Work order =
Give the records again, every one, exactly.

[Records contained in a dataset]

--------------------------------------------------

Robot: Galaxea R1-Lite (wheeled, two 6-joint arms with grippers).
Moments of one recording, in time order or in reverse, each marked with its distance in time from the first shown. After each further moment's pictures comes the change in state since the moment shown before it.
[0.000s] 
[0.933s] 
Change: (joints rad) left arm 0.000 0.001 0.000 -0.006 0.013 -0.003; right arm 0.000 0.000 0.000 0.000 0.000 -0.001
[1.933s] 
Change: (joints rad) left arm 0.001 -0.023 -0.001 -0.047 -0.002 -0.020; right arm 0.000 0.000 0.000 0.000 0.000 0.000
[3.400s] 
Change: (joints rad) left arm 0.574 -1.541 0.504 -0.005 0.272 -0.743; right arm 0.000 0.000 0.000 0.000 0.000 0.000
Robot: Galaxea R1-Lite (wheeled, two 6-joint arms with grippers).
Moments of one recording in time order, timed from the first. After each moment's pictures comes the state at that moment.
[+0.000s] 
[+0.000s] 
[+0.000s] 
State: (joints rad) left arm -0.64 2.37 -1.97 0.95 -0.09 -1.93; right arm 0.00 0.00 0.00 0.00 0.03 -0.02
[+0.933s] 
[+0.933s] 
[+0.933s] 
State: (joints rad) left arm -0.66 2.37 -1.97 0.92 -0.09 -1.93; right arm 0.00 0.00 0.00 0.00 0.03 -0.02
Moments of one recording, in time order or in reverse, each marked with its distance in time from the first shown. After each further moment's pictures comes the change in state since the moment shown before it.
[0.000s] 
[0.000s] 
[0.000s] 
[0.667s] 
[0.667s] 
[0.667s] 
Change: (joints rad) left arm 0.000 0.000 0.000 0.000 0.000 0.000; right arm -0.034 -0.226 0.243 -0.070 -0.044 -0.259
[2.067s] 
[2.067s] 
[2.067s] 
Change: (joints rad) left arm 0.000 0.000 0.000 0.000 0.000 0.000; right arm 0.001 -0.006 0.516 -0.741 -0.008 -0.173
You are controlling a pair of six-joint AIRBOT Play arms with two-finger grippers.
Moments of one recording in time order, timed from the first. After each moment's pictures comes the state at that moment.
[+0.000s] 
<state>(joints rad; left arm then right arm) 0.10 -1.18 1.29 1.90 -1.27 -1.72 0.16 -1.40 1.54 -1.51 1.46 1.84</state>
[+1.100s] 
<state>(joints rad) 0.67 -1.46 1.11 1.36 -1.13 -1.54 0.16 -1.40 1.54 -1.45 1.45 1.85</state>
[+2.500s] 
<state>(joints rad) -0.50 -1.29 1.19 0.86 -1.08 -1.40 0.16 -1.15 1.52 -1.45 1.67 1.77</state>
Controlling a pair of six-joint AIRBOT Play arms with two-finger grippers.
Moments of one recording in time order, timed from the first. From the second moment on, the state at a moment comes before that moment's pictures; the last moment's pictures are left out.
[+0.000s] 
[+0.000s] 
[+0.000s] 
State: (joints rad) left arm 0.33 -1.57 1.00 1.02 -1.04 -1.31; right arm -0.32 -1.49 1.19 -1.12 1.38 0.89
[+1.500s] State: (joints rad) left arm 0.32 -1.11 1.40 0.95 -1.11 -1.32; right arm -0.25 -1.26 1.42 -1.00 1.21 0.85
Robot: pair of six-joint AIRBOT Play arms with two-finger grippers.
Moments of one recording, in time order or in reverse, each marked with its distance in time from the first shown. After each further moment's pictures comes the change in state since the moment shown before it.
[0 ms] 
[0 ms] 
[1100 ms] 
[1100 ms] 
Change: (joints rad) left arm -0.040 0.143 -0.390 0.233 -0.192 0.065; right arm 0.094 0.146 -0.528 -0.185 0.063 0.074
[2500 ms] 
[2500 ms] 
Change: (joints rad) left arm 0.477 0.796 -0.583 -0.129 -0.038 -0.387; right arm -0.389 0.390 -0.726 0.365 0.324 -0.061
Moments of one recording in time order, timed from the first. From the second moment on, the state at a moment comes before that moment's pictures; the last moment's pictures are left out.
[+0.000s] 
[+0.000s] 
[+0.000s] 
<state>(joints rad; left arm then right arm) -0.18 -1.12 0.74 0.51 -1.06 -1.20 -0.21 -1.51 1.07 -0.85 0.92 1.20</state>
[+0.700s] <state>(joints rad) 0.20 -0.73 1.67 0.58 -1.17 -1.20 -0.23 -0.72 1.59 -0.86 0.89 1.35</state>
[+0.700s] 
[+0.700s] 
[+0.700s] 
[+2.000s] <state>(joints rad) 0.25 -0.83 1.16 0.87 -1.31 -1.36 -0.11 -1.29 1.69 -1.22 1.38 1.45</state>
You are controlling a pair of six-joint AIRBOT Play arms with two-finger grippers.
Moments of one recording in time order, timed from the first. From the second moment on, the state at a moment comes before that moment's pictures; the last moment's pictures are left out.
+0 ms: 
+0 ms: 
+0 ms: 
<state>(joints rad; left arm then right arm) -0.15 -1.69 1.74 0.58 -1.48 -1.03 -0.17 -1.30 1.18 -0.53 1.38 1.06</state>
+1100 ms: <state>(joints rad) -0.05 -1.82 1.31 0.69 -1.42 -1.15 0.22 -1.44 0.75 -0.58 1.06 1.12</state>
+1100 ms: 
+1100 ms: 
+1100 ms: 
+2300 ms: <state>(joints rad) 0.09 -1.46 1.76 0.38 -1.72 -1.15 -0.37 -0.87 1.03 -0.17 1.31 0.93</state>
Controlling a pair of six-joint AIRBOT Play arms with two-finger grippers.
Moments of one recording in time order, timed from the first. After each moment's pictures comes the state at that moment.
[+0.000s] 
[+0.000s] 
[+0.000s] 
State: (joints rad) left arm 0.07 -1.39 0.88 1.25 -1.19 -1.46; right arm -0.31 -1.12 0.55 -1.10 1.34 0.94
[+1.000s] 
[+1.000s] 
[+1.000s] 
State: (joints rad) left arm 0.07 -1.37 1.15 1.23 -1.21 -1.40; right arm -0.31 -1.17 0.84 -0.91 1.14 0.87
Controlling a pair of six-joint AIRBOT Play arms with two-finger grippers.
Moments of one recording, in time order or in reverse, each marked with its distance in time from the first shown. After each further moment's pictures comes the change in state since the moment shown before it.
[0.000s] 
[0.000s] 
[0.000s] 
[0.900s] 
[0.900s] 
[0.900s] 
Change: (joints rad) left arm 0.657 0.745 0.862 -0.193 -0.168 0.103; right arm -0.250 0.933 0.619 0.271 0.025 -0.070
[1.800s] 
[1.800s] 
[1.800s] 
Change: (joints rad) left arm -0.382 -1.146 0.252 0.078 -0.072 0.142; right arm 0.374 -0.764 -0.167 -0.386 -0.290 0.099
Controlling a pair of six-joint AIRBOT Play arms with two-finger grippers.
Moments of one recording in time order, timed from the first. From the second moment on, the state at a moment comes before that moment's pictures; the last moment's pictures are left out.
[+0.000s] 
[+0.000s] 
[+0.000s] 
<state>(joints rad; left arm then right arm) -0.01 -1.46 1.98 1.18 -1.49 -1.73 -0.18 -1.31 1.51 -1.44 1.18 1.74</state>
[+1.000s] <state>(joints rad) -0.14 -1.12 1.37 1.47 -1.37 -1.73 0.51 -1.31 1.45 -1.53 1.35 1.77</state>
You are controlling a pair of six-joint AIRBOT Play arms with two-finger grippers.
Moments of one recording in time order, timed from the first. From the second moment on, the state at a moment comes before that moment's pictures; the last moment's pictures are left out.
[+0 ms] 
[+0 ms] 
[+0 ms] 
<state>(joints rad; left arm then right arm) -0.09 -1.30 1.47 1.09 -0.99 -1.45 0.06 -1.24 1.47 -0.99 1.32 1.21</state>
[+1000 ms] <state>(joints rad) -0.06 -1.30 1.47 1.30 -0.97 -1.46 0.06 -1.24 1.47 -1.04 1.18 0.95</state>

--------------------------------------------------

Exercise result =
Robot: Galaxea R1-Lite (wheeled, two 6-joint arms with grippers).
Moments of one recording, in time order or in reverse, each marked with its distance in time from the first shown. After each further moment's pictures comes the change in state since the moment shown before it.
[0.000s] 
[0.933s] 
Change: (joints rad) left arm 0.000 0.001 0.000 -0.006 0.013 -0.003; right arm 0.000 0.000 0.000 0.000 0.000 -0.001
[1.933s] 
Change: (joints rad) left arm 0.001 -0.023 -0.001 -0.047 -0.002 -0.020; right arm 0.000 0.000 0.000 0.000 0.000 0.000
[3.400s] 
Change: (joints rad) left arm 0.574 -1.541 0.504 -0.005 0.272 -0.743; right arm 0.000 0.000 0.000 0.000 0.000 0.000
Robot: Galaxea R1-Lite (wheeled, two 6-joint arms with grippers).
Moments of one recording in time order, timed from the first. After each moment's pictures comes the state at that moment.
[+0.000s] 
[+0.000s] 
[+0.000s] 
State: (joints rad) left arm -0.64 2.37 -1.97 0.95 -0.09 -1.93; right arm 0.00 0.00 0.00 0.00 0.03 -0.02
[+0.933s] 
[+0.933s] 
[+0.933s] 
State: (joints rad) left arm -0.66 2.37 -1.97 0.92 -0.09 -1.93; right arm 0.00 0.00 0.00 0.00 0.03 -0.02
Moments of one recording, in time order or in reverse, each marked with its distance in time from the first shown. After each further moment's pictures comes the change in state since the moment shown before it.
[0.000s] 
[0.000s] 
[0.000s] 
[0.667s] 
[0.667s] 
[0.667s] 
Change: (joints rad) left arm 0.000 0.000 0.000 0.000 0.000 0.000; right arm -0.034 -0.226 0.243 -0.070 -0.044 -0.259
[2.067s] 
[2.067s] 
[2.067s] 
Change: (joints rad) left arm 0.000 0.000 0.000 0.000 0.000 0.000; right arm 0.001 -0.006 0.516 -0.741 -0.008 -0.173
You are controlling a pair of six-joint AIRBOT Play arms with two-finger grippers.
Moments of one recording in time order, timed from the first. After each moment's pictures comes the state at that moment.
[+0.000s] 
<state>(joints rad; left arm then right arm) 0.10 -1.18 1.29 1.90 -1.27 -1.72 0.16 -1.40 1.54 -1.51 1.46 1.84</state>
[+1.100s] 
<state>(joints rad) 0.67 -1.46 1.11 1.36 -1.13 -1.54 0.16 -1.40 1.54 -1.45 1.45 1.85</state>
[+2.500s] 
<state>(joints rad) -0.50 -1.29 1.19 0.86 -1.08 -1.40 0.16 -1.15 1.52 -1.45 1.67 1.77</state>
Controlling a pair of six-joint AIRBOT Play arms with two-finger grippers.
Moments of one recording in time order, timed from the first. From the second moment on, the state at a moment comes before that moment's pictures; the last moment's pictures are left out.
[+0.000s] 
[+0.000s] 
[+0.000s] 
State: (joints rad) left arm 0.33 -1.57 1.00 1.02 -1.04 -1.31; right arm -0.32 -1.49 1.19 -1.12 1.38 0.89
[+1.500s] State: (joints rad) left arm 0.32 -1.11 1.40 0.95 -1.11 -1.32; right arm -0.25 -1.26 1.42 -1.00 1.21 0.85
Robot: pair of six-joint AIRBOT Play arms with two-finger grippers.
Moments of one recording, in time order or in reverse, each marked with its distance in time from the first shown. After each further moment's pictures comes the change in state since the moment shown before it.
[0 ms] 
[0 ms] 
[1100 ms] 
[1100 ms] 
Change: (joints rad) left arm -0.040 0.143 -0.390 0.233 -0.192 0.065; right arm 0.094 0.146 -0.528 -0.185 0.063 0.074
[2500 ms] 
[2500 ms] 
Change: (joints rad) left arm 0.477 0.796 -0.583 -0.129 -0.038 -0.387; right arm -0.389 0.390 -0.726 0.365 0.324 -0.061
Moments of one recording in time order, timed from the first. From the second moment on, the state at a moment comes before that moment's pictures; the last moment's pictures are left out.
[+0.000s] 
[+0.000s] 
[+0.000s] 
<state>(joints rad; left arm then right arm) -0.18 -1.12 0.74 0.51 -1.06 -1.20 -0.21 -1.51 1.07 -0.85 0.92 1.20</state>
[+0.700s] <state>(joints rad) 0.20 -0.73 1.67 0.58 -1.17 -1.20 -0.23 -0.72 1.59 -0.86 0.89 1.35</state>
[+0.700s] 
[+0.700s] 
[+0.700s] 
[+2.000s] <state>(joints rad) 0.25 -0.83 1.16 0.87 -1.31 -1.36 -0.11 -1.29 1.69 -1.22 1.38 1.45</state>
You are controlling a pair of six-joint AIRBOT Play arms with two-finger grippers.
Moments of one recording in time order, timed from the first. From the second moment on, the state at a moment comes before that moment's pictures; the last moment's pictures are left out.
+0 ms: 
+0 ms: 
+0 ms: 
<state>(joints rad; left arm then right arm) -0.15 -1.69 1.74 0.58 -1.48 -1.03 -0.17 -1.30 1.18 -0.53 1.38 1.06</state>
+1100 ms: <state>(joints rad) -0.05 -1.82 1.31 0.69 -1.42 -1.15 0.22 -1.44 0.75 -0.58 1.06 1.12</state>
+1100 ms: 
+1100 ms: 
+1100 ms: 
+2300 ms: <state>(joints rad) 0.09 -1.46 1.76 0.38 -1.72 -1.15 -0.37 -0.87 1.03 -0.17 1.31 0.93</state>
Controlling a pair of six-joint AIRBOT Play arms with two-finger grippers.
Moments of one recording in time order, timed from the first. After each moment's pictures comes the state at that moment.
[+0.000s] 
[+0.000s] 
[+0.000s] 
State: (joints rad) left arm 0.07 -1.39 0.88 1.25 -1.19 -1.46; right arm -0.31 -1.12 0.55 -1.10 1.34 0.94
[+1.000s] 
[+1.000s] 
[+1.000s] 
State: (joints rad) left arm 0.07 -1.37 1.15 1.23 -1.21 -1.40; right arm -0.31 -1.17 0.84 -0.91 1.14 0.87
Controlling a pair of six-joint AIRBOT Play arms with two-finger grippers.
Moments of one recording, in time order or in reverse, each marked with its distance in time from the first shown. After each further moment's pictures comes the change in state since the moment shown before it.
[0.000s] 
[0.000s] 
[0.000s] 
[0.900s] 
[0.900s] 
[0.900s] 
Change: (joints rad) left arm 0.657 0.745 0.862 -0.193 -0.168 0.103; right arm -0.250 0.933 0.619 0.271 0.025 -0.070
[1.800s] 
[1.800s] 
[1.800s] 
Change: (joints rad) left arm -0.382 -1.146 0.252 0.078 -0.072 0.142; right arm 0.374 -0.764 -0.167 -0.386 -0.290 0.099
Controlling a pair of six-joint AIRBOT Play arms with two-finger grippers.
Moments of one recording in time order, timed from the first. From the second moment on, the state at a moment comes before that moment's pictures; the last moment's pictures are left out.
[+0.000s] 
[+0.000s] 
[+0.000s] 
<state>(joints rad; left arm then right arm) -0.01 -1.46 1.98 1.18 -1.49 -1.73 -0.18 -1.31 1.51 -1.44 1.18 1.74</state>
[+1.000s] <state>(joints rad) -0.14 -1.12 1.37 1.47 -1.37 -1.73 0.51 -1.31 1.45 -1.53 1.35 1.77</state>
You are controlling a pair of six-joint AIRBOT Play arms with two-finger grippers.
Moments of one recording in time order, timed from the first. From the second moment on, the state at a moment comes before that moment's pictures; the last moment's pictures are left out.
[+0 ms] 
[+0 ms] 
[+0 ms] 
<state>(joints rad; left arm then right arm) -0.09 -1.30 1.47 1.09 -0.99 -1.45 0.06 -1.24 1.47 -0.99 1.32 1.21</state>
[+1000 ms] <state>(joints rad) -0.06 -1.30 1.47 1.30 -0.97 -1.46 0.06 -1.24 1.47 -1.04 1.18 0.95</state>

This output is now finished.